Forrester Research Demystifies Digital Device Success Factors
A new report by Forrester Research, Inc. (Nasdaq: FORR) challenges personal computer and consumer electronics companies to rethink their approaches to creating new digital products. The report, “The Secret To Device Success,” explores the dynamics of new-product development and demystifies the factors behind its success or failure. Forrester asserts that devicemakers must concentrate on people — not technology — to drive device and category domination by improving common, cumbersome experiences in a way that resonates with consumers.
“PC and CE makers alike wrestle with their heritage when designing new products,” said Bruce Kasrel, senior analyst at Forrester Research. “Both camps often spend millions of dollars on concepts like Internet appliances that exploit the technology but miss the mark among their core consumers, whose behaviors and needs are sidelined in pursuit of the next digital breakthrough.”
For this report, Forrester interviewed executives at 25 leading CE and PC firms about their design and marketing methods.
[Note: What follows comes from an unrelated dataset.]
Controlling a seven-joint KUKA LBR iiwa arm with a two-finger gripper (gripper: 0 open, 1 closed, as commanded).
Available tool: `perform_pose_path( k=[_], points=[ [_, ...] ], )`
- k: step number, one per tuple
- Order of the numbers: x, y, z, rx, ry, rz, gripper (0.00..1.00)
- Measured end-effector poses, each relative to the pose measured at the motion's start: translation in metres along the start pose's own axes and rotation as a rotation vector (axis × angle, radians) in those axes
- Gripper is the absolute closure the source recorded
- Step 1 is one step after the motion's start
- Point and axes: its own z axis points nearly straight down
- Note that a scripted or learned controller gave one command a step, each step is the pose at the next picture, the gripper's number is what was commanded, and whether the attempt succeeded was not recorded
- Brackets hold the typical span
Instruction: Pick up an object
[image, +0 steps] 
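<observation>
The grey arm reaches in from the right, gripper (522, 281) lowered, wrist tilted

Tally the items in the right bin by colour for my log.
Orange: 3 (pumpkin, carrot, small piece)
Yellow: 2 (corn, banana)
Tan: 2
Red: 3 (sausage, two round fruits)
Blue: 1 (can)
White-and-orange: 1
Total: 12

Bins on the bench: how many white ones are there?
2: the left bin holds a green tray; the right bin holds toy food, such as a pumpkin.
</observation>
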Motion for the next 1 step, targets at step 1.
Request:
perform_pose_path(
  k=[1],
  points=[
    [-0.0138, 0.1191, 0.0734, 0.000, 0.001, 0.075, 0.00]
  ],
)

Forrester found that despite some successful crossover innovations like PDAs and MP3 players, most digital devices fail to gain traction because both industries focus on technology over consumer needs, hampering the development of new device categories with mass-appeal potential.
Specifically, while CE manufacturers have a history of strong design, device simplicity, and quick time-to-market, consumer demand for technology integration often clashes with this simplicity — forcing users to fend for themselves when trying to integrate different devices. Similarly, while PC complexity won¿t be tolerated in the entertainment-centric home market, Forrester believes the PC will dominate in new digital devices because it is better at guiding consumers through tricky integration issues.
“Serving the growing digital-enthusiast market requires a completely different R&D mindset than today’s devicemakers are used to,” added Kasrel. “If a behavior is common and bothersome, and a new product improves it at a reasonable cost and little hassle, success is far more likely.”
For instance, successful products like VCRs targeted the behavior of watching and recording movies, consumer PCs simplified word processing, and cell phones enabled people to make calls on the go. Conversely, Internet appliances, which addressed browsing the Internet, failed because Web access wasn’t cumbersome enough to require enhancement. Nor have eBooks taken off because they are much pricier than cheap paperbacks, the more traditional form of portable reading. Although laserdiscs were pumped up to rival other digital media, there simply weren’t enough movies and quality differences to best the VCR.
To help companies pinpoint which behaviors to target, Forrester created the C5 method — five key criteria used to evaluate new-device categories. Behaviors that are common and cumbersome to do stand the greatest chance of success in a new-device solution that must be cost-effective, connected to other devices, and content-ready.
By analyzing these criteria, manufacturers can better understand why past products succeeded or failed and predict new-product prospects. However, passing the C5 test alone doesn’t guarantee product success — proper implementation and the right marketing mix does. Successful devices feature usability upfront and make the product a dream to use. Products that excel at both usability and utility lead to satisfied customers who in turn evangelize the product to others. Forrester developed a unique Device Review that can be modeled to measure how well products serve user behaviors in real-world scenarios.
Forrester evaluated 12 products in four categories — PDAs, MP3 players, digital cameras, and digital-media terminals that house large music libraries. On the whole, all products in the PDA category and three individual products across two other categories received passing scores. Forrester also found that PC vendors dominated CE in every category tested, including innovation, while CE makers’ product-simplicity push backfired. Mature products with strong C5 potential, like PDAs, scored higher than new categories like MP3s and digital-media stations because the mature devices consistently provided a superior user experience.